TASK STATEMENT:
Beginning with the line that contains "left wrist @" and ending with the line that contains "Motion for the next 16", reproduce the lines of the entries below exactly, omitting pictures.

──────── DATA FOR ANALYSIS

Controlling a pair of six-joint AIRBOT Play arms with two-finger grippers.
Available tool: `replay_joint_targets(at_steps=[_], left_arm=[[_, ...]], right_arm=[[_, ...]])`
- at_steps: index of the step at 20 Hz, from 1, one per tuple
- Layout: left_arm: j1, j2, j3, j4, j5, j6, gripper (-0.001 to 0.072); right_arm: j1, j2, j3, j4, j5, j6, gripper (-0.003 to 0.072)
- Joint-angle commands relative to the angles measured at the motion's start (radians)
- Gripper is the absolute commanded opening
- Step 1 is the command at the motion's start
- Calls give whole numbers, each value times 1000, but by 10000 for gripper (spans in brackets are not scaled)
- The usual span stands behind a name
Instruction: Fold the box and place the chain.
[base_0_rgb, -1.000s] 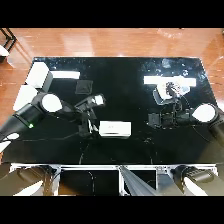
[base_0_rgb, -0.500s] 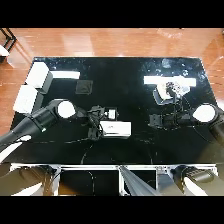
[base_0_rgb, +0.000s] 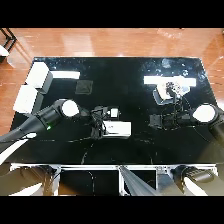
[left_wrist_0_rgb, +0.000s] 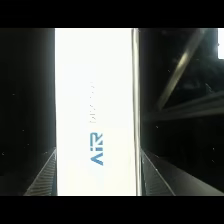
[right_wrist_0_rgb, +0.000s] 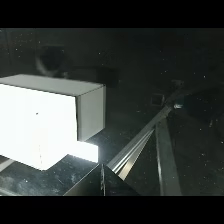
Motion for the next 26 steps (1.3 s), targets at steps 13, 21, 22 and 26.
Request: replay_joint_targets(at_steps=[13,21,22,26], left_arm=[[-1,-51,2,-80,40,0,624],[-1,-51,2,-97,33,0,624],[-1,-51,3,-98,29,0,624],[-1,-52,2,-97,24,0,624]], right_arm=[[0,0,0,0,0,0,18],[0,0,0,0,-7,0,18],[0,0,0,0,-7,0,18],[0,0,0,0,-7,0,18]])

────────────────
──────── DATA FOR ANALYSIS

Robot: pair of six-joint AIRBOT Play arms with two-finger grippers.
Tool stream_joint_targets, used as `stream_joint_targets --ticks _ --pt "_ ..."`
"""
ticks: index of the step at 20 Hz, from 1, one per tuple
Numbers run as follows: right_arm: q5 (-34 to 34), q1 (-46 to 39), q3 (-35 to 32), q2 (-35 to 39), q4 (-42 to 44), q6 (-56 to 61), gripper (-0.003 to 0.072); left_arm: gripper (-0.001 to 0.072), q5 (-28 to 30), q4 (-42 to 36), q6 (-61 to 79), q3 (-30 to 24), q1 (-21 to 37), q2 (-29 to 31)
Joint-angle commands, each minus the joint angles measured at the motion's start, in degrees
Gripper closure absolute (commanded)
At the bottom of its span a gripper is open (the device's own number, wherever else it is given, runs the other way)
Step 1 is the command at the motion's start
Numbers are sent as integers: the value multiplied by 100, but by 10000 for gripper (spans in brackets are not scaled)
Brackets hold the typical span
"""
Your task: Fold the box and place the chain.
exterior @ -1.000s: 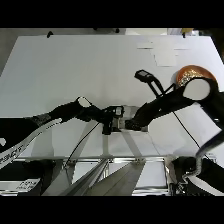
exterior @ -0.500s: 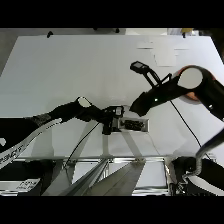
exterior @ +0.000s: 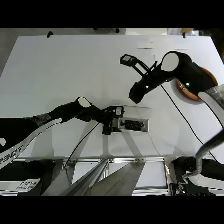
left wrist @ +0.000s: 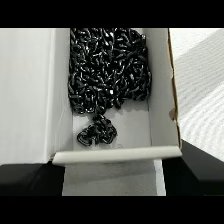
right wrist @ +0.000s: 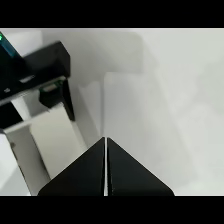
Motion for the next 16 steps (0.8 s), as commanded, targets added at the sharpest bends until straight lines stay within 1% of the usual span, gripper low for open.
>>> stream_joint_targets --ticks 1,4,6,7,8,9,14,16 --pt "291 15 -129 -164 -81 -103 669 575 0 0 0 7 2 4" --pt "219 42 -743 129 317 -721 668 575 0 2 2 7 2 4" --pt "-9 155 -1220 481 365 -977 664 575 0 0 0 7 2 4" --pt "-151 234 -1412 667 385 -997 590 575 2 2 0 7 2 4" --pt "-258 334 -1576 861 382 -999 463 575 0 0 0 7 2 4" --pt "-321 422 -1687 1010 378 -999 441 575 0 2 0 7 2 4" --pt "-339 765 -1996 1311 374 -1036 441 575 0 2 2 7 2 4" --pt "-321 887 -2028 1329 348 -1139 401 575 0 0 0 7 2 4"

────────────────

WRITTEN ANSWER:
left wrist @ +0.000s: 
right wrist @ +0.000s: 
Motion for the next 16 steps (0.8 s), as commanded, targets added at the sharpest bends until straight lines stay within 1% of the usual span, gripper low for open.

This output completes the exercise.